The Alfama Films Production executive previously sued Gilliam for breach of contract, claiming he owns the rights to the movie.

AceShowbiz - Director Terry Gilliam insists the legal battle surrounding The Man Who Killed Don Quixote won't hinder the film's release.

The filmmaker has spent the last 25 years trying to bring his adaptation of Miguel de Cervantes novel to the big screen, and finally debuted the project at the Cannes Film Festival in May, amid a legal wrangle with producer Paolo Branco.

The Alfama Films Production executive sued Gilliam for breach of contract, claiming he owns the rights to the movie, which he exited as a producer before cameras began rolling.
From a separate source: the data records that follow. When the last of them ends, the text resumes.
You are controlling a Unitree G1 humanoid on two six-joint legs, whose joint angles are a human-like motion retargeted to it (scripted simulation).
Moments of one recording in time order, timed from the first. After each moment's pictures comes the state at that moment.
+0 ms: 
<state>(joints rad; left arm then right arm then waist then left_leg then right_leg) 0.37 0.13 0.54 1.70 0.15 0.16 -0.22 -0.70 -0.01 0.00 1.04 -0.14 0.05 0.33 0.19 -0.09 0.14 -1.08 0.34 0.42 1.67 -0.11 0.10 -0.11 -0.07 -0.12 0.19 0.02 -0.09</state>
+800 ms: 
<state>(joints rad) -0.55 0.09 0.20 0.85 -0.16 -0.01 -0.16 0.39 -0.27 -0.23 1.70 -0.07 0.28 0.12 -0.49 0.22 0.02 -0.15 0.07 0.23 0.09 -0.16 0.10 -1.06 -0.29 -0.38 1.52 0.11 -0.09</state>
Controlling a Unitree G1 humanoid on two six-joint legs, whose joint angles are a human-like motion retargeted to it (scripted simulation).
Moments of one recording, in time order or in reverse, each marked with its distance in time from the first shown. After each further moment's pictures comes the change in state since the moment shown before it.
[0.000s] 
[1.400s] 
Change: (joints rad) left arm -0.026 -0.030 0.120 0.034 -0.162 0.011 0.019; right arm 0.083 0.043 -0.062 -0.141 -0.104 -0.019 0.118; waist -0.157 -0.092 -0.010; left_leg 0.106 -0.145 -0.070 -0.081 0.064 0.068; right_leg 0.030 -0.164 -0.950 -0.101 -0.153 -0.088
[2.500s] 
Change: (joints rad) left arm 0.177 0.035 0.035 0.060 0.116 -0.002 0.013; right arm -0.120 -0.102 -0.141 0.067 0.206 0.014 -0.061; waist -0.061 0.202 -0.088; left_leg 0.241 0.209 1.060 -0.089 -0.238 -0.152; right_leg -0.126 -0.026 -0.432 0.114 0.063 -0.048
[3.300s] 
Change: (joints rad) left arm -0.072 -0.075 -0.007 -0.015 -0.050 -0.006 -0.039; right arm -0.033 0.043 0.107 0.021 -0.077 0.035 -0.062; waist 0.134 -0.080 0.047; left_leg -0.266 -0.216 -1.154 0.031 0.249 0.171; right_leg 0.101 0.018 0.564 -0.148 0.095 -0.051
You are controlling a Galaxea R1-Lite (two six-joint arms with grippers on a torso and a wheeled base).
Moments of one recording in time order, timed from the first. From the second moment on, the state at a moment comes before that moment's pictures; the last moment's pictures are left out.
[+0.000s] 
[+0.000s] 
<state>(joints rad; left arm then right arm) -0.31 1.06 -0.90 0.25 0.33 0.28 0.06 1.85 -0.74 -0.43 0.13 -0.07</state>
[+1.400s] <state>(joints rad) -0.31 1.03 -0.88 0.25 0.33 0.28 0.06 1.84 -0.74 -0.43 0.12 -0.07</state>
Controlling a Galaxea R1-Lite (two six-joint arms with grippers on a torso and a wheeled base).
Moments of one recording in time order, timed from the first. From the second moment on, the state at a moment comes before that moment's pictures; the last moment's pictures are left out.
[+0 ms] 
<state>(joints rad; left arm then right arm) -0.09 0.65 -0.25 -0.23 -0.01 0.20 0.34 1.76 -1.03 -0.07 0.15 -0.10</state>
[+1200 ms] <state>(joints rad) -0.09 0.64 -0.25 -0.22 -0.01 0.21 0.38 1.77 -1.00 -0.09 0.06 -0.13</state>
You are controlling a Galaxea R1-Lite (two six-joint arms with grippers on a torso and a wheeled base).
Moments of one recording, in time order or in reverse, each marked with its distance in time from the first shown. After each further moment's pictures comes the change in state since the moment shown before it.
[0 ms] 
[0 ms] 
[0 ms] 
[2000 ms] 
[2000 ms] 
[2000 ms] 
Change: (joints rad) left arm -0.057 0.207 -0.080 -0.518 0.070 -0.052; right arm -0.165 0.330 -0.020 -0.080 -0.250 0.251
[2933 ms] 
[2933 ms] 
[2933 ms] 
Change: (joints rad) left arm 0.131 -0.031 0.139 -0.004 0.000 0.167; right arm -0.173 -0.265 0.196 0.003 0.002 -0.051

He failed in his bid for an injunction, which would have prevented the film from screening at Cannes, but now Gilliam has been ordered to honour a 2016 contract, which grants Branco rights to the movie.

With the ruling, the producer has announced plans to continue to seek legal action against the movie's bosses at Kinology, distributors at Ocean Films, and bosses at the Cannes Film Festival, but Gilliam is still confident his Don Quixote film will be released as scheduled around the world this summer.

"It is about to be released broadly in Holland and Belgium," Gilliam told The Hollywood Reporter on Wednesday, July 04, as he screened the film at the Karlovy Vary International Film Festival in the Czech Republic. "I think Cannes changed things. Paolo just went too far - 'I will tell the festival not to show it...' It seems things are floating along nicely, although he did scare a lot of people away at one point".

Gilliam also refutes claims he has lost the rights to the film.

"The Paris court did not exactly rule in (Branco's) favour," he said. "It just did not change the very early ruling about a technicality. The press is saying that I have lost my rights, which is not true as I am the director and it is the producers that own the rights".

Bosses at Amazon Studios previously acquired the rights to distribute the movie, starring Adam Driver and Jonathan Pryce, in the U.S., but they dropped out of the deal after Branco launched his lawsuit.